Your objective
Restate word for word the entries below, starting with the line with "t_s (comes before" and continuing through the line with "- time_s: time". Include both of those lines and no others.

Collected data

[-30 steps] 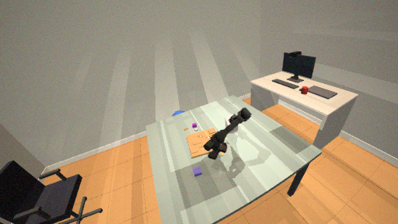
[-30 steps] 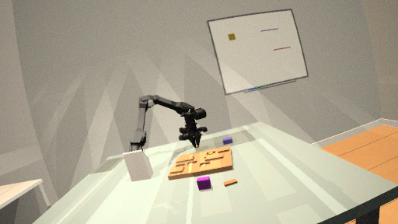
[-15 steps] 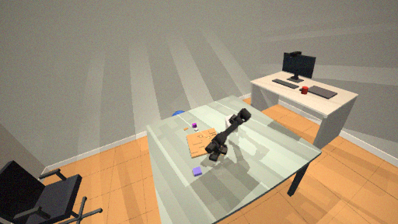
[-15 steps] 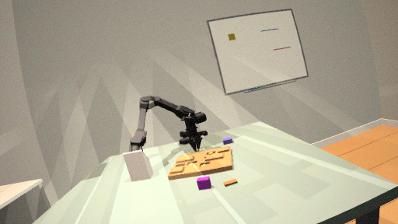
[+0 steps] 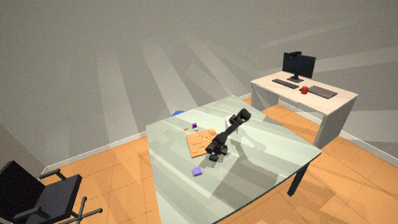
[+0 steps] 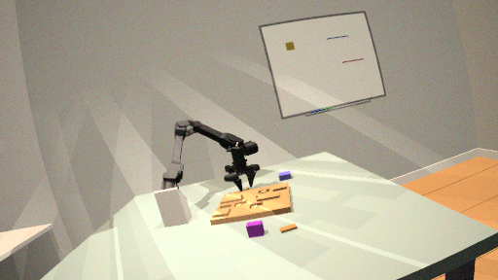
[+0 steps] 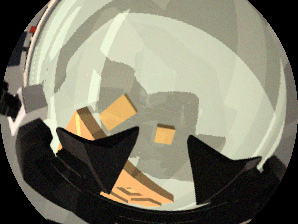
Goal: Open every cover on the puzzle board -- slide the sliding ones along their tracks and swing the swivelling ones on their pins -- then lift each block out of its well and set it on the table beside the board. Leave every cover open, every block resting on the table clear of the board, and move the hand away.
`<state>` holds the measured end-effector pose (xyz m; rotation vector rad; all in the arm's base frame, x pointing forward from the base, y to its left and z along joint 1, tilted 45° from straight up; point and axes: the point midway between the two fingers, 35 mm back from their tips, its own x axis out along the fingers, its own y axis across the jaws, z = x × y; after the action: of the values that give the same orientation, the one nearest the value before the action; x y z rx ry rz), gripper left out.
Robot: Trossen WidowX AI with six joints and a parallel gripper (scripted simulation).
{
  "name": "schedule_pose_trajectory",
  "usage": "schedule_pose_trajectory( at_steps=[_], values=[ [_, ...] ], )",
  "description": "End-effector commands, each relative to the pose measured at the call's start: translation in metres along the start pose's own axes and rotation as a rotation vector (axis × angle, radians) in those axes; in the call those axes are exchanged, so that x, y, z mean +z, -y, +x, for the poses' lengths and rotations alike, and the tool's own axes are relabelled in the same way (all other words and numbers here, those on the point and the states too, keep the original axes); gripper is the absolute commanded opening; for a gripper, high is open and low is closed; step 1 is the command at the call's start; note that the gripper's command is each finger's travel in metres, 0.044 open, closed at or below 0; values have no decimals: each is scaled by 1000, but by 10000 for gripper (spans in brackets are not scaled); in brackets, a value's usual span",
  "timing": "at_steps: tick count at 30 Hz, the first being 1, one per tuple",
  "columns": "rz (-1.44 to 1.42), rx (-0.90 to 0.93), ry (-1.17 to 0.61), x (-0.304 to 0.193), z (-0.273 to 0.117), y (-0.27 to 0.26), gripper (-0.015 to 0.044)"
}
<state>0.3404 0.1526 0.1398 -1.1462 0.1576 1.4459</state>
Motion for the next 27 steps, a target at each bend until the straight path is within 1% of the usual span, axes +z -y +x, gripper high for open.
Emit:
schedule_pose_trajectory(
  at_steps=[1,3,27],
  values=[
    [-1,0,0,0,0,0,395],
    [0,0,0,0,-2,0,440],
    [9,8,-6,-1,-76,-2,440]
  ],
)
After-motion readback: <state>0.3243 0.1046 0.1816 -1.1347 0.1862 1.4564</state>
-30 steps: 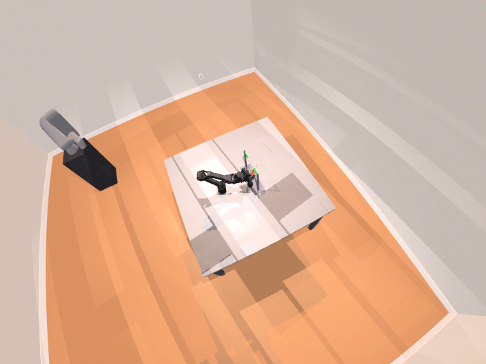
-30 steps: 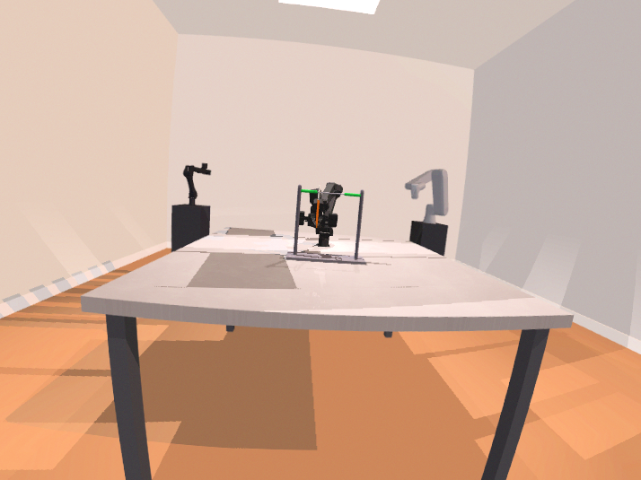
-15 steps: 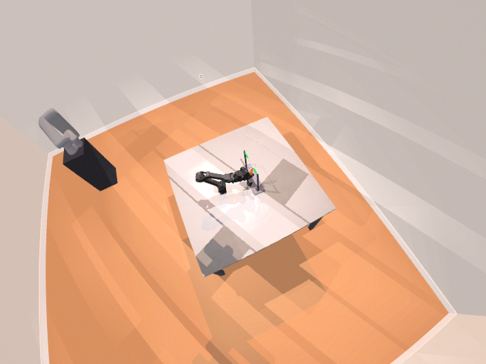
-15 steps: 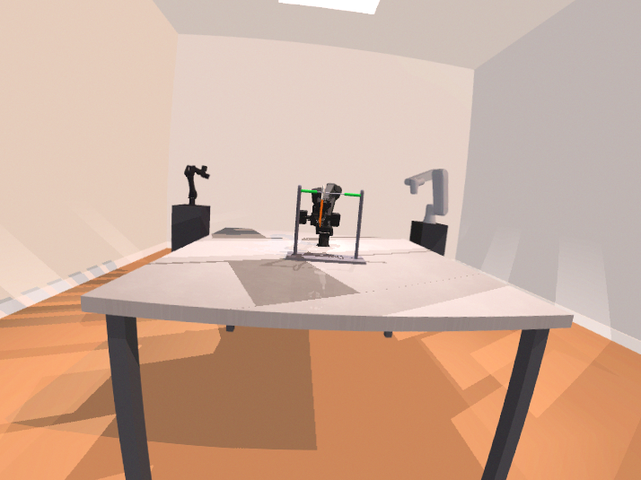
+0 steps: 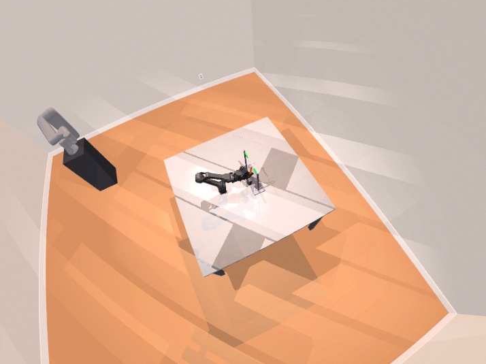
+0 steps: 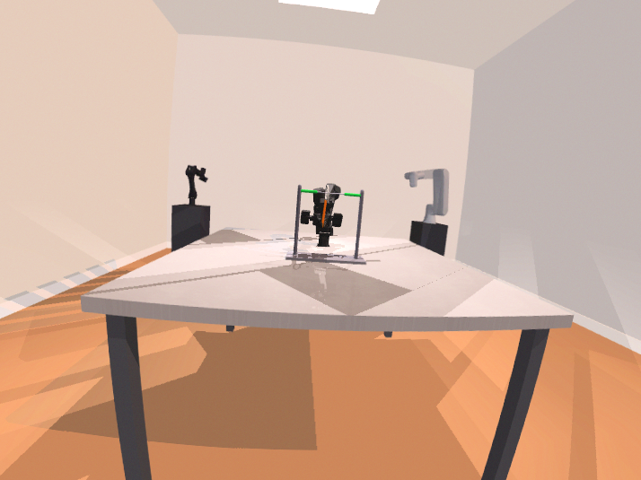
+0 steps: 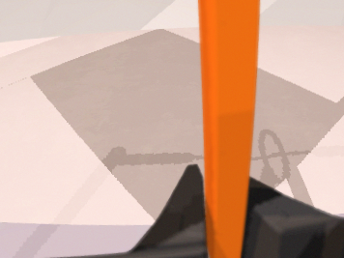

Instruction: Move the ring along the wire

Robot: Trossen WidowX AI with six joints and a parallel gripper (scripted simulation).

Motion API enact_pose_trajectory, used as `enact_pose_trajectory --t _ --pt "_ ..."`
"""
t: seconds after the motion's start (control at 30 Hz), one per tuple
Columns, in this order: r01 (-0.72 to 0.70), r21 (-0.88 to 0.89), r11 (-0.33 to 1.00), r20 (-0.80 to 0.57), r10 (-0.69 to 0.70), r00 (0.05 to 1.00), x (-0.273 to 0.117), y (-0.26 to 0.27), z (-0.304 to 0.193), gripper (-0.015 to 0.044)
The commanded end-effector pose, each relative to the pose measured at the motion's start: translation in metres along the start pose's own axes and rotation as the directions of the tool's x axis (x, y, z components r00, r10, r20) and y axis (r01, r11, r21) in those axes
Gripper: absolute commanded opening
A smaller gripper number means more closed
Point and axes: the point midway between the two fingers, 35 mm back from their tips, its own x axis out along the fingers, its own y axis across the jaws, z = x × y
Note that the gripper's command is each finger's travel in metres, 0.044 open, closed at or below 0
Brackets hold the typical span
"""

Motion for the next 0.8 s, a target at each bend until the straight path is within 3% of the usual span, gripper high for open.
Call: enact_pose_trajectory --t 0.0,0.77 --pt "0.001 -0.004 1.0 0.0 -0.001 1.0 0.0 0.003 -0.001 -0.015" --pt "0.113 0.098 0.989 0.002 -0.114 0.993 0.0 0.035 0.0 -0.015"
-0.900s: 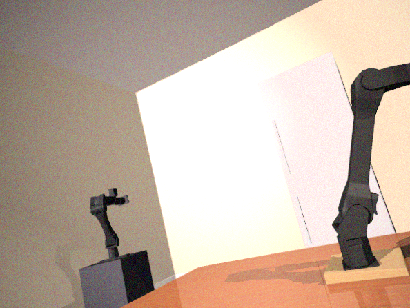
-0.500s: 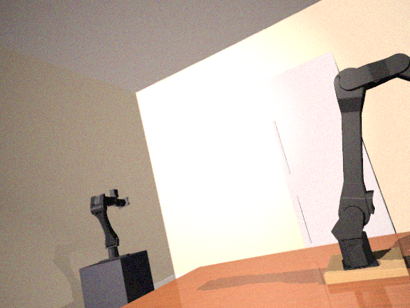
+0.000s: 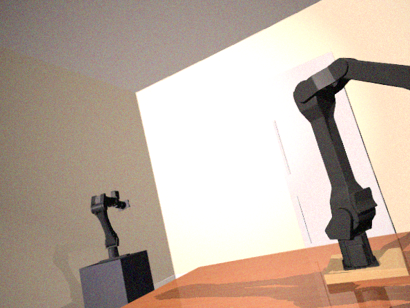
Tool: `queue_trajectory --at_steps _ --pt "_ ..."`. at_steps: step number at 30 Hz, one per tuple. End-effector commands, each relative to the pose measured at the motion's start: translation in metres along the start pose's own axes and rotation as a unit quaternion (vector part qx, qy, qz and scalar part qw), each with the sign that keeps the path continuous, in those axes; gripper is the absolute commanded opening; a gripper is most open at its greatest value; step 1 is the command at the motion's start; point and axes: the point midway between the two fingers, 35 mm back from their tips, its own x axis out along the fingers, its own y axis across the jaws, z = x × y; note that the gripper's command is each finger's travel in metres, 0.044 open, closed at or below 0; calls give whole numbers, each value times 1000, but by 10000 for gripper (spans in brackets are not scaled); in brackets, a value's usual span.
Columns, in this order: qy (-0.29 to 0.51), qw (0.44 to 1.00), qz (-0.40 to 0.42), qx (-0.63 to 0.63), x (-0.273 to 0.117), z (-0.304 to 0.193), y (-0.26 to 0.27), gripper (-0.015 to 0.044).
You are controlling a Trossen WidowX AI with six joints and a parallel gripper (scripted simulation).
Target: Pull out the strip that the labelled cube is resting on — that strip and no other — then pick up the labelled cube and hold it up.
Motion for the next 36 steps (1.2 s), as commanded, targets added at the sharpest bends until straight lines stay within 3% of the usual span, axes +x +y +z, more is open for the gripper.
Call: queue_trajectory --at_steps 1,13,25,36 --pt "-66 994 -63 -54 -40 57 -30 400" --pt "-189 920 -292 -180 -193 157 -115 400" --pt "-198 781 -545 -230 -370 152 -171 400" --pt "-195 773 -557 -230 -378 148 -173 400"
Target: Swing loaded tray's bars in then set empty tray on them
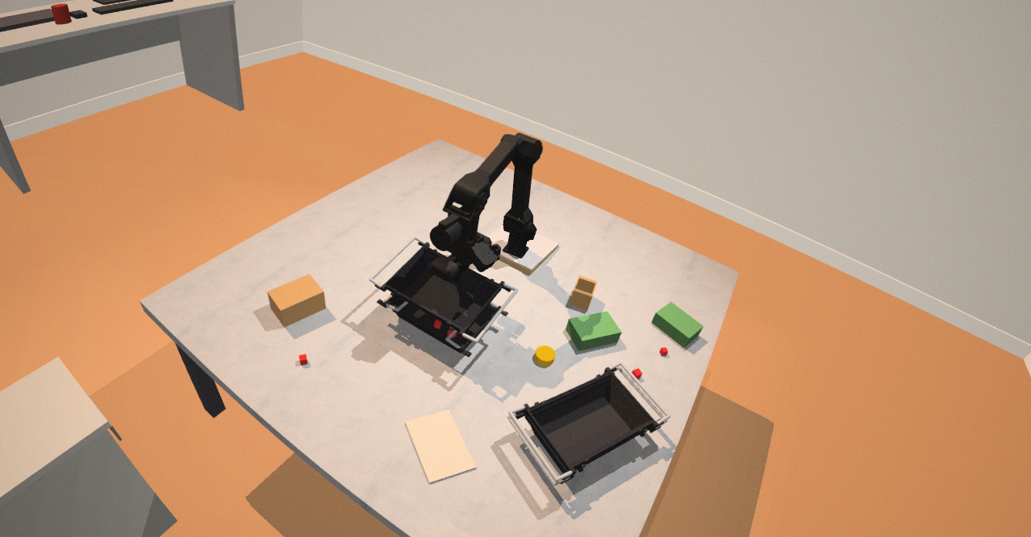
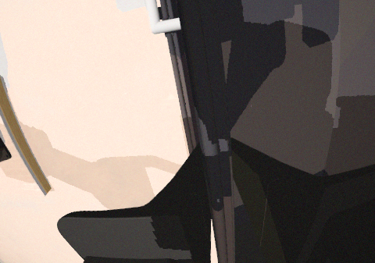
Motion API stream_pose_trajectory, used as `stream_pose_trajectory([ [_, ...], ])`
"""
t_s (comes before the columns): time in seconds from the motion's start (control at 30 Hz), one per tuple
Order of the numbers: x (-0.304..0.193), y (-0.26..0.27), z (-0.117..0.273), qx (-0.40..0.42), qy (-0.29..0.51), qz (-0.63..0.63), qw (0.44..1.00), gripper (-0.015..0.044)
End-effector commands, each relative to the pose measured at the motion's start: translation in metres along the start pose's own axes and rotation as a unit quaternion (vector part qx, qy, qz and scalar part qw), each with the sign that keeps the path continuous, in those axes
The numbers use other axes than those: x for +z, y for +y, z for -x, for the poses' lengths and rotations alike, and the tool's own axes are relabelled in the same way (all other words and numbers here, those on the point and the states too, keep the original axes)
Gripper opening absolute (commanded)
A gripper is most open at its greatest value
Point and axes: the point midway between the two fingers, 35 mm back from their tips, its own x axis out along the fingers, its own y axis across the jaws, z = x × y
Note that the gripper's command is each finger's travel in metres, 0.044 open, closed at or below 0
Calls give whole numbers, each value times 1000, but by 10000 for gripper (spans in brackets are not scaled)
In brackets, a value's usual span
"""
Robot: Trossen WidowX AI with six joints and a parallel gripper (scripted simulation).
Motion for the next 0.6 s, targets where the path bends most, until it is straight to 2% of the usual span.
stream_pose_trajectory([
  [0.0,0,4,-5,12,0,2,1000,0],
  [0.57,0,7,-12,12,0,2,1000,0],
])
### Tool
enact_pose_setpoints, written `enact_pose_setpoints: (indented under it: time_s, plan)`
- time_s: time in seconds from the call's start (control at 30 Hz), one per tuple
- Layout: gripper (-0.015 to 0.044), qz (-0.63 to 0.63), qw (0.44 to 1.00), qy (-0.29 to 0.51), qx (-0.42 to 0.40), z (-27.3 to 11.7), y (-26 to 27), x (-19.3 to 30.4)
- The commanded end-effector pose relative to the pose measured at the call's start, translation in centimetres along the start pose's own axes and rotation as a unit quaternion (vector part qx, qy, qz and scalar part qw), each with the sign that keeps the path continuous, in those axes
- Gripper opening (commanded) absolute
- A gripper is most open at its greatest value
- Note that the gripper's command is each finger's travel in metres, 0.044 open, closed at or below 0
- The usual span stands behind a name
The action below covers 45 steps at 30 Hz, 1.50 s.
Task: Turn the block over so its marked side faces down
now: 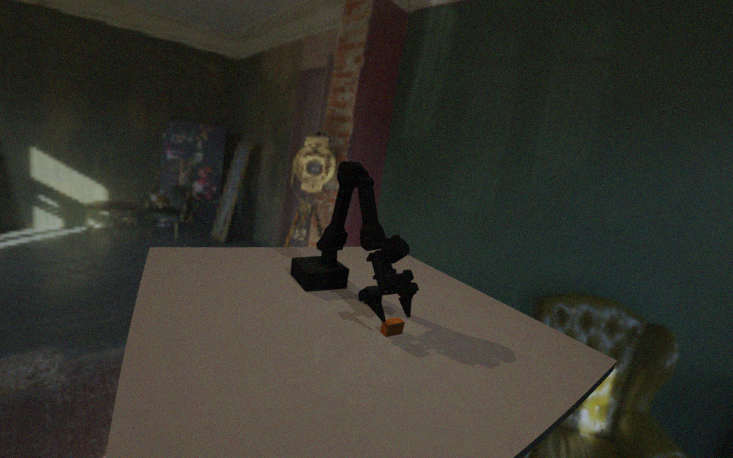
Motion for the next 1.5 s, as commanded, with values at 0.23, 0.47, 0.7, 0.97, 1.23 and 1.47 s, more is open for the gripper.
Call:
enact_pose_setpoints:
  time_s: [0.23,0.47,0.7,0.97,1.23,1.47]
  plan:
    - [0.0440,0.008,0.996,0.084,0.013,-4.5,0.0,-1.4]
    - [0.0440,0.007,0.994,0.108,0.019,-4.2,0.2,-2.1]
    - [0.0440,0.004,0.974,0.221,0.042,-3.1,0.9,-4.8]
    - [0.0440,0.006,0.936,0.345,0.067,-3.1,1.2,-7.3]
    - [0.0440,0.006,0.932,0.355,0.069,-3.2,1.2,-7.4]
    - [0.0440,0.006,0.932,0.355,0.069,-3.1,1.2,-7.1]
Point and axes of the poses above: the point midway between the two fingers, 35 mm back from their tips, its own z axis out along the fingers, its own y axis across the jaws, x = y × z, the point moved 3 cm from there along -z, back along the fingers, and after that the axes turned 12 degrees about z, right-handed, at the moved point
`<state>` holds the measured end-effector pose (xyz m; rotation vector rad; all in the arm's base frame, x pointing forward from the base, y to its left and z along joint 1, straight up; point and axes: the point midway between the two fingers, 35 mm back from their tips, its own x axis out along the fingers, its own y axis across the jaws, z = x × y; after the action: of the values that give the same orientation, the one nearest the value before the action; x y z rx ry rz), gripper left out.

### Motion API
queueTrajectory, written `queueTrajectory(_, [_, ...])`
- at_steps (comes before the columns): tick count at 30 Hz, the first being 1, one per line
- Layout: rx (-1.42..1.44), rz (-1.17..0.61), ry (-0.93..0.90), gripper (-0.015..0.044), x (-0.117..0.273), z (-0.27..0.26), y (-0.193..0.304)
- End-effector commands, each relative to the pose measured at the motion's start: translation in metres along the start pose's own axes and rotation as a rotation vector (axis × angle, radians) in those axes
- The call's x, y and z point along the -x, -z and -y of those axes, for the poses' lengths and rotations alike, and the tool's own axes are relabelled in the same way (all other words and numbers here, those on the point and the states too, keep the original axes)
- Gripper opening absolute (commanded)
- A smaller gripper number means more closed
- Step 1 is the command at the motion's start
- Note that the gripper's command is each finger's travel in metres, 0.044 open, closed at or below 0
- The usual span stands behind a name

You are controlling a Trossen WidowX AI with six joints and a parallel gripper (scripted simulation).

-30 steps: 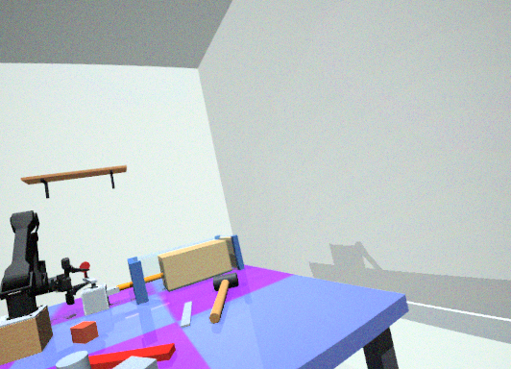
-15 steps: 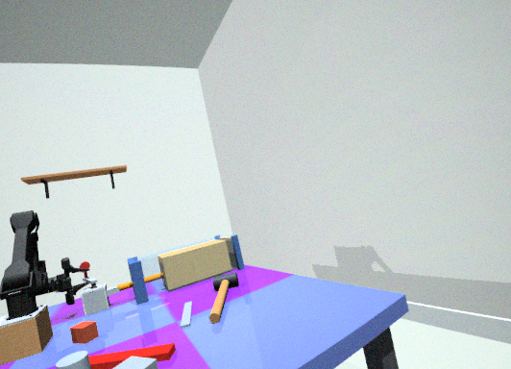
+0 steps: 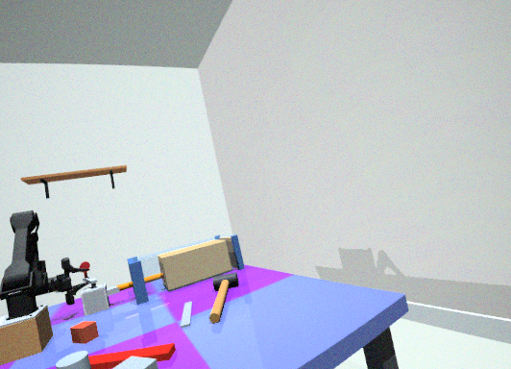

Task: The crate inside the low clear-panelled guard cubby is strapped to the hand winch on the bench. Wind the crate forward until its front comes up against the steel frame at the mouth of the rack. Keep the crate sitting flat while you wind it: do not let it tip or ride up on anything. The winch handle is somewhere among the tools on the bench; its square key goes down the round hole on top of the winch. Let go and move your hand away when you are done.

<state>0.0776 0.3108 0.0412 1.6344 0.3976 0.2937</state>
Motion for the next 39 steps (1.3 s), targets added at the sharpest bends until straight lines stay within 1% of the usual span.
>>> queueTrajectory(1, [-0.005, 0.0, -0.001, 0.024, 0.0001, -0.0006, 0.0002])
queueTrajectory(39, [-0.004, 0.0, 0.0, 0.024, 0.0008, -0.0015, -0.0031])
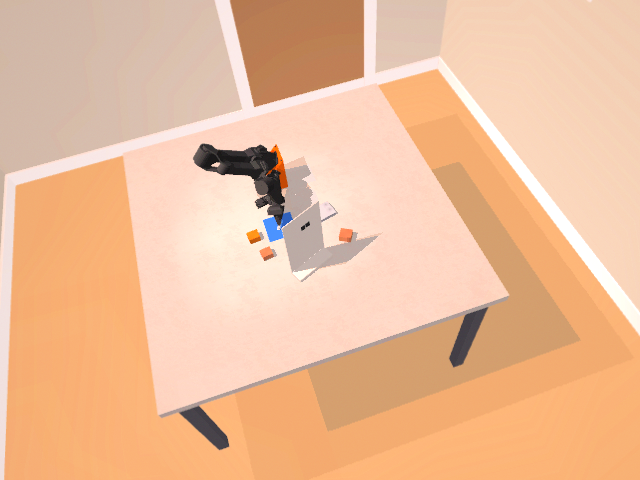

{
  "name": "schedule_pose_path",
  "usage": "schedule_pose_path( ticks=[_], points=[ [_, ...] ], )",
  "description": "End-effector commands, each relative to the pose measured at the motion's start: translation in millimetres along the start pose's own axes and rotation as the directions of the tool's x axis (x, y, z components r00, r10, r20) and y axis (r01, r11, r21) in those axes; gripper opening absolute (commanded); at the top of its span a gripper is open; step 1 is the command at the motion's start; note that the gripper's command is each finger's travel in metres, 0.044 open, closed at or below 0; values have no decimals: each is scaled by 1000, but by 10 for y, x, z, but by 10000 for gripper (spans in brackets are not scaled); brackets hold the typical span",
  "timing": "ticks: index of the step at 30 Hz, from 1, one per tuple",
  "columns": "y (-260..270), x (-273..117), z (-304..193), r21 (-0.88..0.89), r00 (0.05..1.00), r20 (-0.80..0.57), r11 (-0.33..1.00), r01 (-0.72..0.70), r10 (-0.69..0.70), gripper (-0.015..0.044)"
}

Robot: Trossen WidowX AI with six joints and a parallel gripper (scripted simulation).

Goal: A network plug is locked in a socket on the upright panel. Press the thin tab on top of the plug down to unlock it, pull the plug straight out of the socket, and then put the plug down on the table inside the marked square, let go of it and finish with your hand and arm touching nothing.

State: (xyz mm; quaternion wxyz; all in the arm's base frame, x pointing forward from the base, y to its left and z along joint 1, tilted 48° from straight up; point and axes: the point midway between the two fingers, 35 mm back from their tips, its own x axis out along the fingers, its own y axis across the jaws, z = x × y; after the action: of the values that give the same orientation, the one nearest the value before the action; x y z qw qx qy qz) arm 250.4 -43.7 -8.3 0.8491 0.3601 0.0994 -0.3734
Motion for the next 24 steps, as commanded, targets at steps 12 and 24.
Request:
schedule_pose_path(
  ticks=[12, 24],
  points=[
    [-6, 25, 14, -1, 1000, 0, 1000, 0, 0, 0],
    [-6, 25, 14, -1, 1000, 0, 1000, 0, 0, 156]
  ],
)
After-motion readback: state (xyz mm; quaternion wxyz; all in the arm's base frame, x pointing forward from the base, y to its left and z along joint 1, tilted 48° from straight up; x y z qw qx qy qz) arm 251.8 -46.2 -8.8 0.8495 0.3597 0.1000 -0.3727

Reply
t_s (comes before the columns): time in seconds from the motion's start (control at 30 Hz), one per tuple
Order of the numbers: x (-0.304..0.193), y (-0.26..0.27), z (-0.117..0.273), qx (-0.40..0.42), qy (-0.29..0.51), qz (-0.63..0.63), qw (0.44..1.00), gripper (-0.015..0.044)
End-effector commands, each relative to the pose measured at the motion's start: translation in metres along the start pose's own axes and rotation as a unit quaternion (vector part qx, qy, qz and scalar part qw), each with the sign that keeps the path continuous, in those axes
The numbers use other axes than those: x for +z, y for +y, z for -x, for the poses' lengths and rotations alike, and the tool's own axes are relabelled in the same way (all other words and numbers here, those on the point and the states too, keep the original axes)
Gripper opening absolute (commanded)
A gripper is most open at its greatest value
Point and axes: the point midway between the two fingers, 35 mm back from their tips, its own x axis out along the fingers, its own y axis across the jaws, z = x × y
Note that the gripper's command is each finger's travel in metres, 0.044 open, closed at or below 0
Calls give whole numbers, each value times 1000, but by 10000 for gripper (spans in brackets are not scaled)
In brackets, a value's usual span
"""
Robot: Trossen WidowX AI with six joints and a parallel gripper (scripted simulation).
Motion for the next 0.6 s, targets where the path bends most, until it is straight to 2% of the usual span.
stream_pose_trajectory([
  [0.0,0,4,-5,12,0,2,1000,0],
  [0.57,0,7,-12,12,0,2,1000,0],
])
### Tool
enact_pose_setpoints, written `enact_pose_setpoints: (indented under it: time_s, plan)`
- time_s: time in seconds from the call's start (control at 30 Hz), one per tuple

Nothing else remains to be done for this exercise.